Site of Castle, Ballindoney, Co. Wexford
At the foot of White Mountain in County Wexford, the remnants of what was once a castle at Ballindoney have all but disappeared from the landscape.
Site of Castle, Ballindoney, Co. Wexford
The site appears as little more than a faint rectangular outline on the 1839 Ordnance Survey map, measuring roughly 20 metres northeast to southwest and 10 metres northwest to southeast. Today, nothing remains visible at ground level in the pasture where the structure once stood, positioned at the head of a small valley on a gentle southeast-facing slope.
The castle’s history remains somewhat mysterious. The Civil Survey of 1654-56 records that Dermot McDowling Cavanagh, an Irish Catholic, owned five hundred acres at Ballendone in 1641, though curiously, no castle is mentioned in these documents. This absence from the historical record raises questions about when the structure was built and when it fell into ruin. By the time the Ordnance Survey mapped the area in 1839, it was already marked simply as ‘Site of Castle’, suggesting the building had been gone for some considerable time.
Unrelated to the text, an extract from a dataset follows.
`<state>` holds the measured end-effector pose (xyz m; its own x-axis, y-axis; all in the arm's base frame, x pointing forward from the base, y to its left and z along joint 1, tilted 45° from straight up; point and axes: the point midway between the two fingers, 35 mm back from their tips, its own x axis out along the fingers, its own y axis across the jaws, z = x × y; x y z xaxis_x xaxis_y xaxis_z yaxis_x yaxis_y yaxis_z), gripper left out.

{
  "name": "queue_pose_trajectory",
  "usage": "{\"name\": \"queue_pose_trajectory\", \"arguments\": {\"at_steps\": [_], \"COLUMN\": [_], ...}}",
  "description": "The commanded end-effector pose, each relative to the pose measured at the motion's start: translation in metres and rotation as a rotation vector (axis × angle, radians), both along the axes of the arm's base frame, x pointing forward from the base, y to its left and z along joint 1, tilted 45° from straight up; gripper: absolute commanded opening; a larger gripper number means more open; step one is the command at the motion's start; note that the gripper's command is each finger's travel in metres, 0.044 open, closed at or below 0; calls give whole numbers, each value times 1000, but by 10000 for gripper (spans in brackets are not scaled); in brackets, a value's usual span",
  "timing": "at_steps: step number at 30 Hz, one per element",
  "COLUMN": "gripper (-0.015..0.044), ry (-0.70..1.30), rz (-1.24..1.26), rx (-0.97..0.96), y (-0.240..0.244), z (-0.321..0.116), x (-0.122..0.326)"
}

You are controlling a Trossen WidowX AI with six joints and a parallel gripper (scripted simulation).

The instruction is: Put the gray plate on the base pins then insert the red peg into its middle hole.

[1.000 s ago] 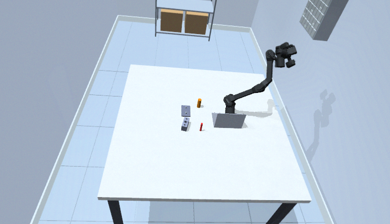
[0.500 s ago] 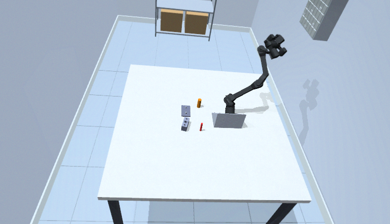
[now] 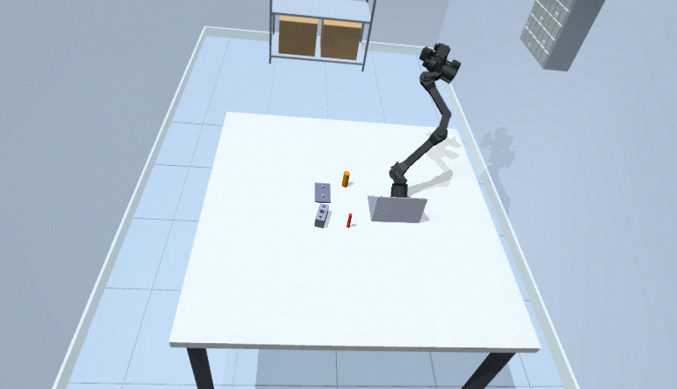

The location sits on fairly level ground, with a ringfort approximately 120 metres to the northwest, indicating this area held strategic or settlement importance over different periods. While the castle itself has vanished, leaving only its ghostly footprint on old maps, its proximity to other archaeological features suggests Ballindoney was once a more substantial settlement than the quiet pastureland that exists today.